:: Records for the exercise

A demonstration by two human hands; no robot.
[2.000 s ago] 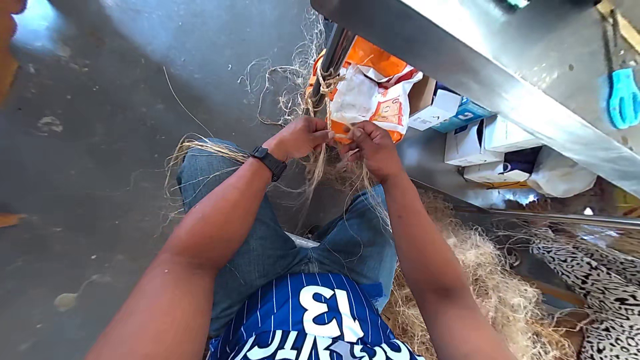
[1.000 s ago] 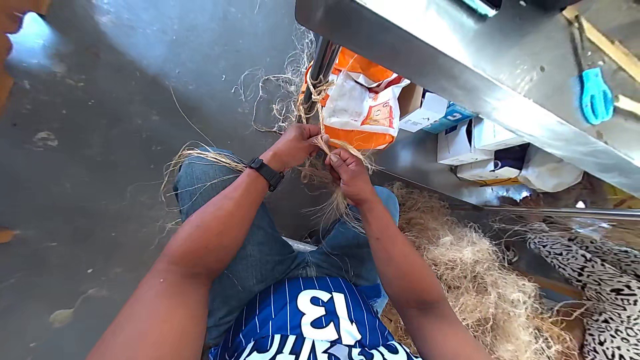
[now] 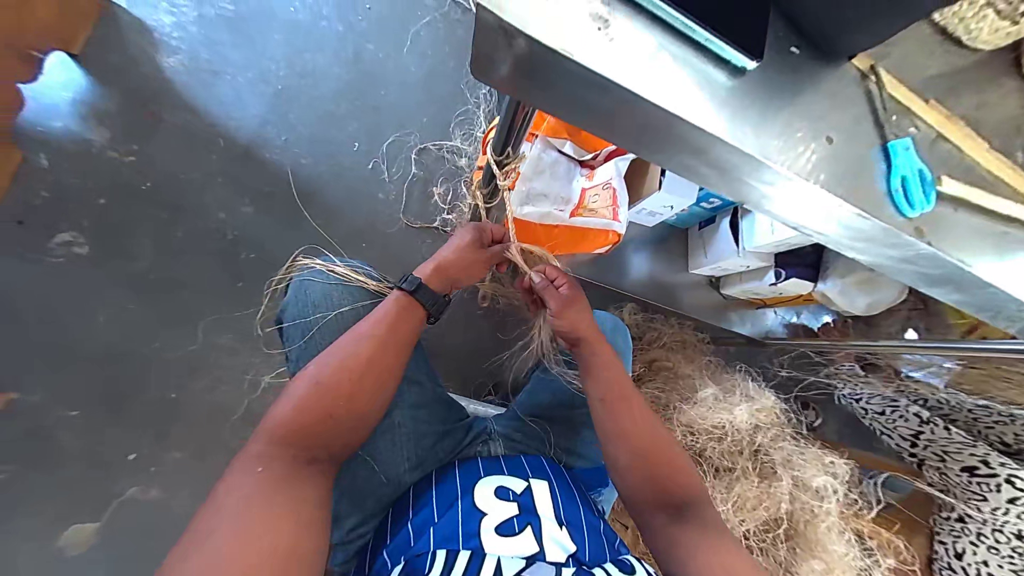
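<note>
A thin braided cord of pale plant fiber [image 3: 509,210] is tied around a dark metal table leg [image 3: 510,132] and runs down to my hands. My left hand [image 3: 474,254] pinches the cord's lower end. Close beside it, my right hand [image 3: 558,298] grips loose fiber strands [image 3: 538,346] that fan out below its fingers. Between the two hands some strands form a small loop. A separate bundle of long fibers [image 3: 340,274] lies across my left knee.
An orange and white bag [image 3: 568,188] stands behind the leg under a metal table [image 3: 688,104]. Boxes [image 3: 724,244] sit on the lower shelf. Blue-handled scissors [image 3: 910,178] lie on the tabletop. A large fiber heap [image 3: 760,448] is at my right, near a person's patterned clothing [image 3: 952,472].
My right hand has moved a little down and away from my left hand since the first frame, and the strands between them show more. Both hands remain at the cord's lower end.
</note>
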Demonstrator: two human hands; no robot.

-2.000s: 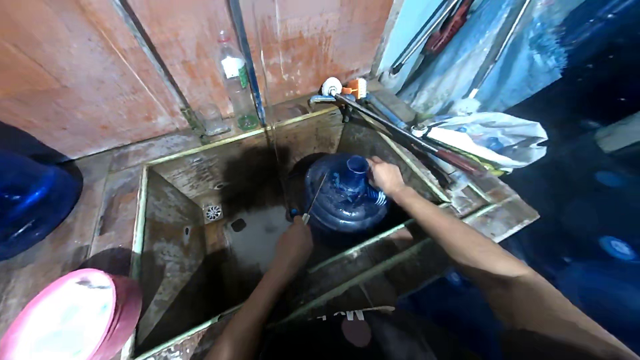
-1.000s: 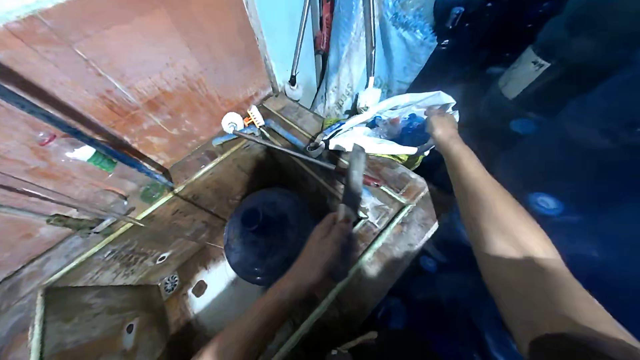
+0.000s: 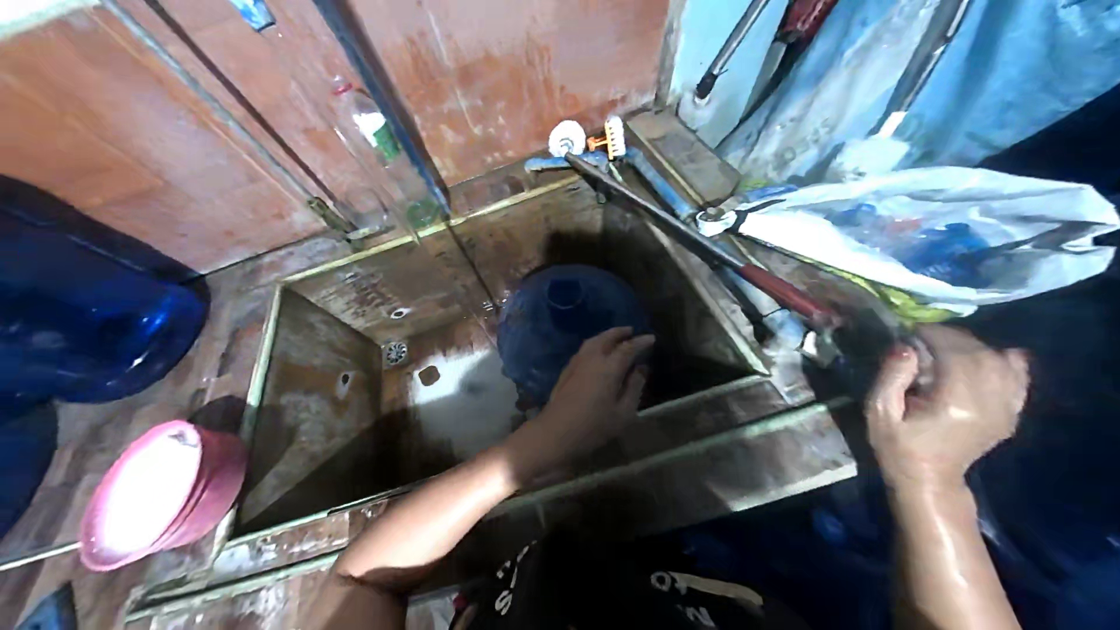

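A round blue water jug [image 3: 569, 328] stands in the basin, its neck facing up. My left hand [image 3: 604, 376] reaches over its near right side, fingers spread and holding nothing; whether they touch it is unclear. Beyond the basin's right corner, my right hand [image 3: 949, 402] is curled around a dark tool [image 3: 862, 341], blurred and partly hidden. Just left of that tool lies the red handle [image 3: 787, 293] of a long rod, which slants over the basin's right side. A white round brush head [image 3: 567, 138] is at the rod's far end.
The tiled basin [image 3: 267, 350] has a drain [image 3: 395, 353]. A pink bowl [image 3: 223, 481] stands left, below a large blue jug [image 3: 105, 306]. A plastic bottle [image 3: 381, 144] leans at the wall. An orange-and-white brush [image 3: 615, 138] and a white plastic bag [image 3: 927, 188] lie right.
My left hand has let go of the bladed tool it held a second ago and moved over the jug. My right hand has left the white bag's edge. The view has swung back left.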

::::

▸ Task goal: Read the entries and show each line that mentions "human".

▸ Response below:
A demonstration by two human hands; no robot.
Demonstrator: two human hands; no robot.

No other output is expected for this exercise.